### Action item
Reproduce the whole listing exactly, omitting any picture it holds.

### Dataset extract
-------------------------

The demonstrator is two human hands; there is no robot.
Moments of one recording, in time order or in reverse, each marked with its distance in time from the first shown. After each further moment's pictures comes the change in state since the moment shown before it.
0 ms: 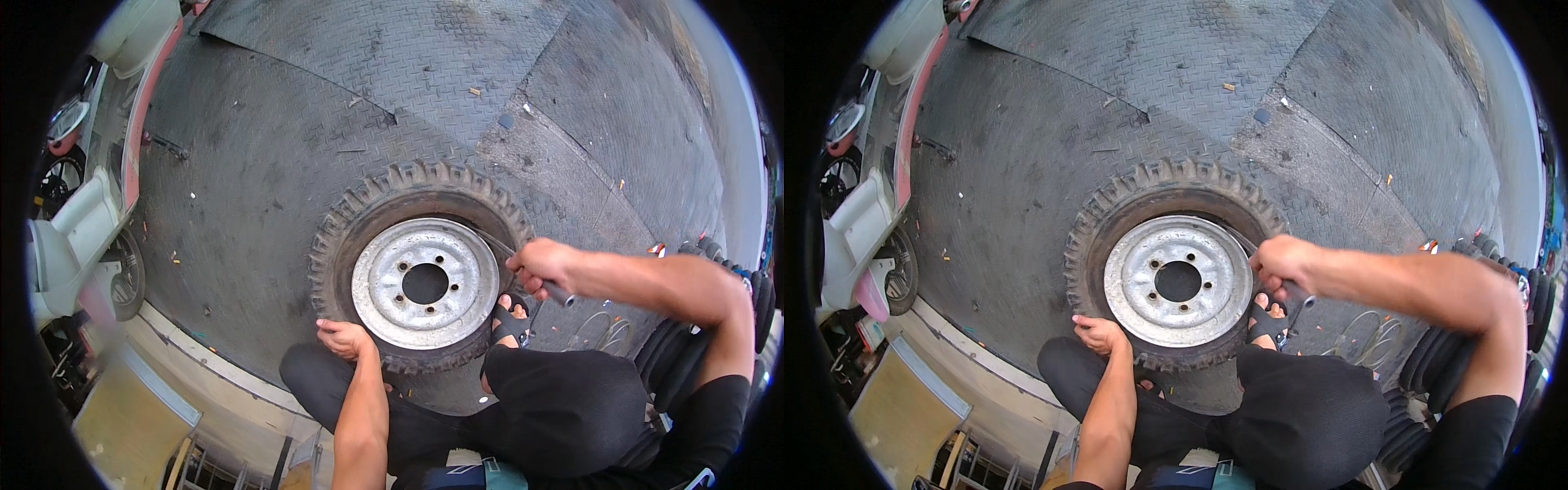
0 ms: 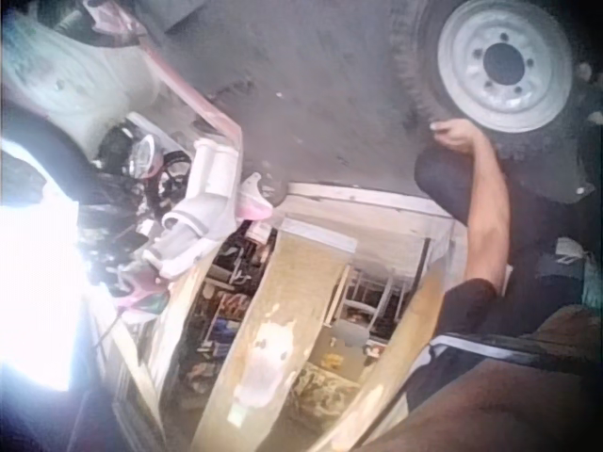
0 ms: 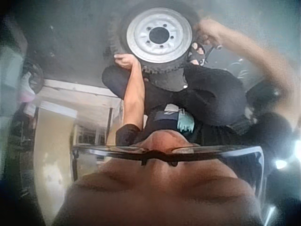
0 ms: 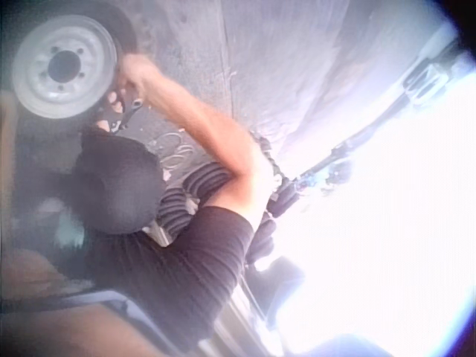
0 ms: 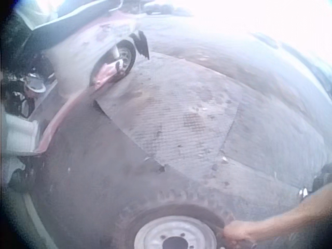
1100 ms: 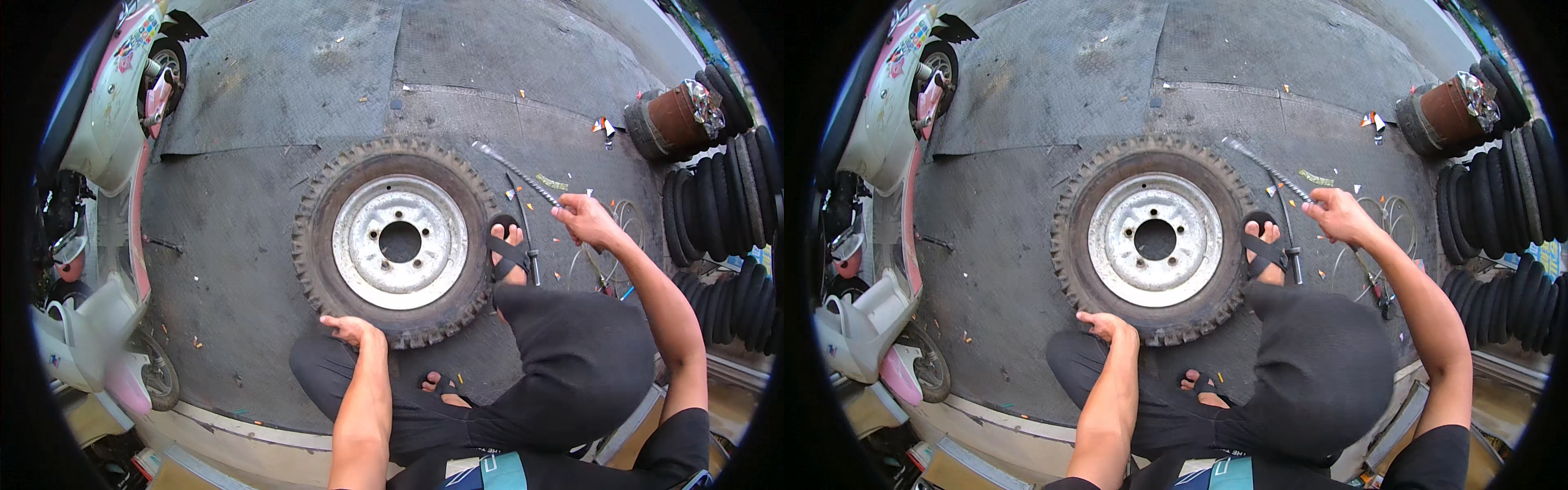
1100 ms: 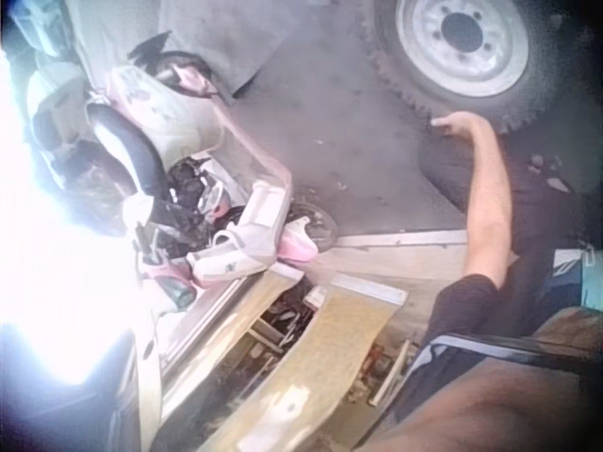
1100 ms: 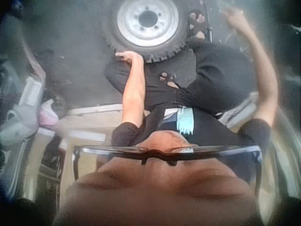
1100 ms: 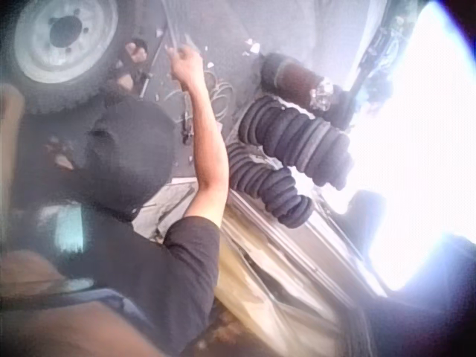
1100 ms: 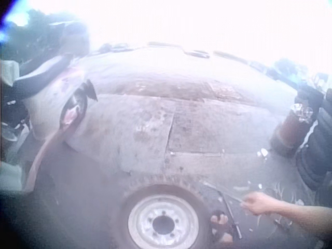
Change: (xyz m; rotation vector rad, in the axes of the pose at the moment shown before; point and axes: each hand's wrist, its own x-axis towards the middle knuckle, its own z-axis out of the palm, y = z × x) left_hand 0.025 -0.020 -0.016 -0.350 -0.463 -0.206; right_hand -0.027 0.344 0.008 -0.119 0.839 -0.701
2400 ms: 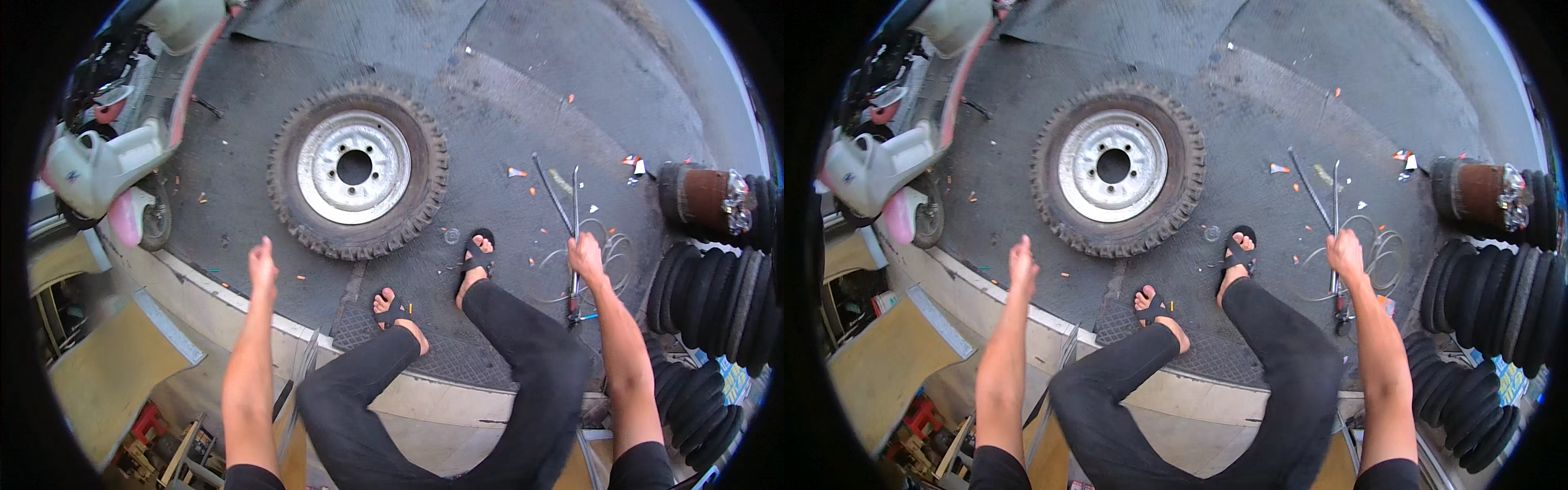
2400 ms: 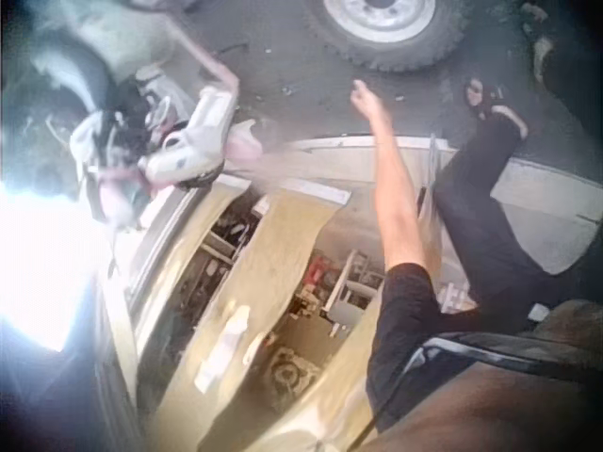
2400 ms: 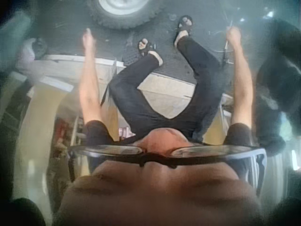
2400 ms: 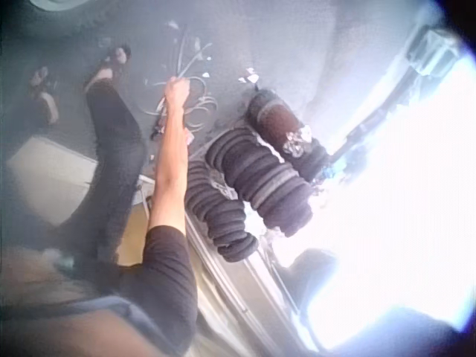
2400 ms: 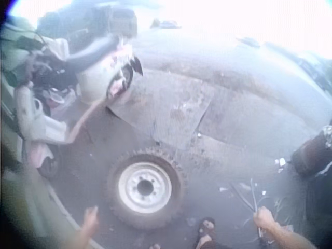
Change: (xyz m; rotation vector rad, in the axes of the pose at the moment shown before) left_hand 0.033 0.011 -0.216 0.181 -0.536 0.398; right_hand 0.026 0.268 -0.047 -0.425 0.147 -0.188
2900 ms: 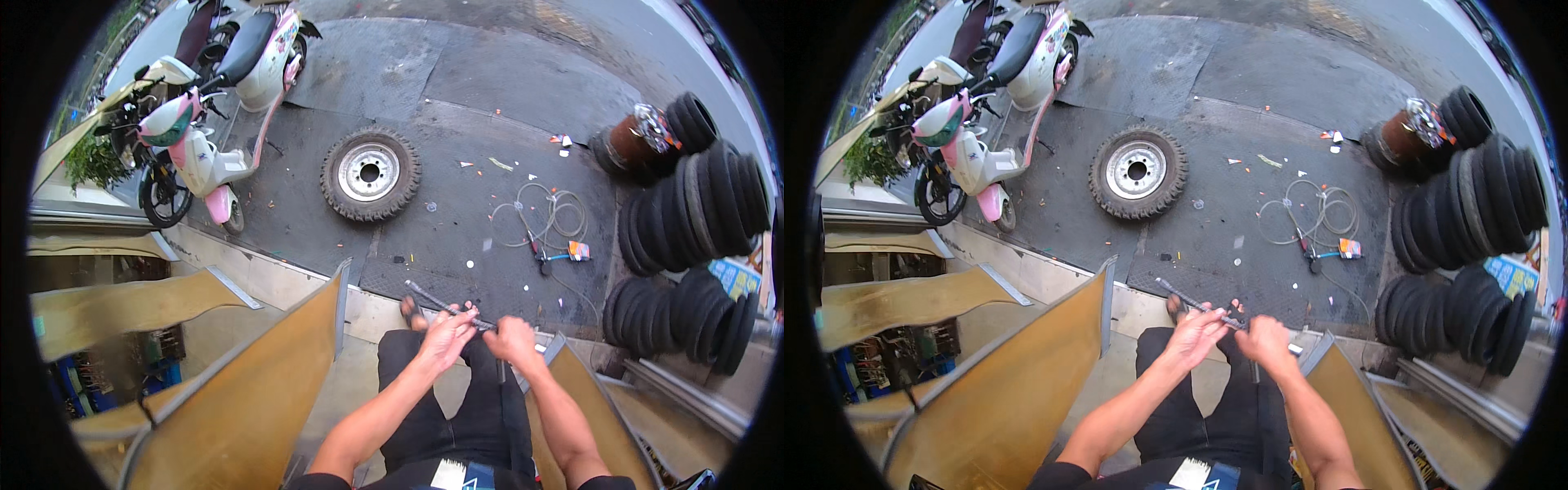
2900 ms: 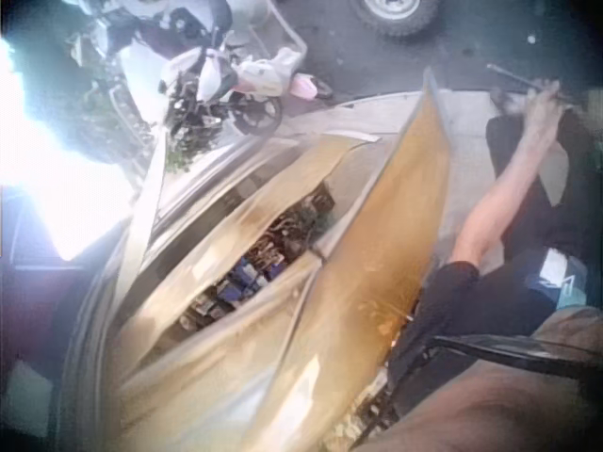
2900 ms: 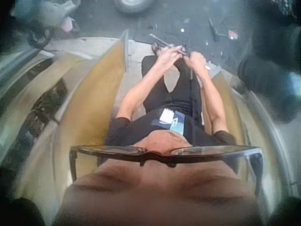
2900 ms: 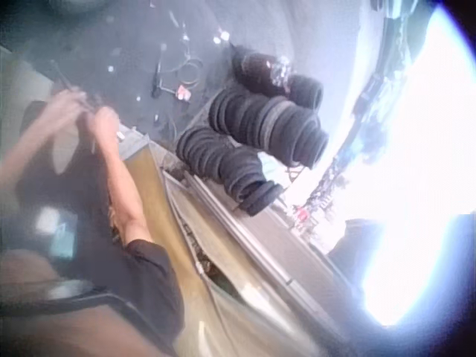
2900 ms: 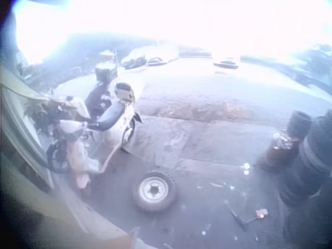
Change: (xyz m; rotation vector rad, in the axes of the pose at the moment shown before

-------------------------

### Answer section
The demonstrator is two human hands; there is no robot.
Moments of one recording, in time order or in reverse, each marked with its distance in time from the first shown. After each further moment's pictures comes the change in state since the moment shown before it.
0 ms: 
0 ms: 
0 ms: 
0 ms: 
0 ms: 
1100 ms: 
1100 ms: 
1100 ms: 
1100 ms: 
1100 ms: 
Change: (xyz m; rotation vector rad, in the axes of the pose at the moment shown before; point and axes: each hand's wrist, its own x-axis towards the middle knuckle, its own z-axis out of the palm, y = z × x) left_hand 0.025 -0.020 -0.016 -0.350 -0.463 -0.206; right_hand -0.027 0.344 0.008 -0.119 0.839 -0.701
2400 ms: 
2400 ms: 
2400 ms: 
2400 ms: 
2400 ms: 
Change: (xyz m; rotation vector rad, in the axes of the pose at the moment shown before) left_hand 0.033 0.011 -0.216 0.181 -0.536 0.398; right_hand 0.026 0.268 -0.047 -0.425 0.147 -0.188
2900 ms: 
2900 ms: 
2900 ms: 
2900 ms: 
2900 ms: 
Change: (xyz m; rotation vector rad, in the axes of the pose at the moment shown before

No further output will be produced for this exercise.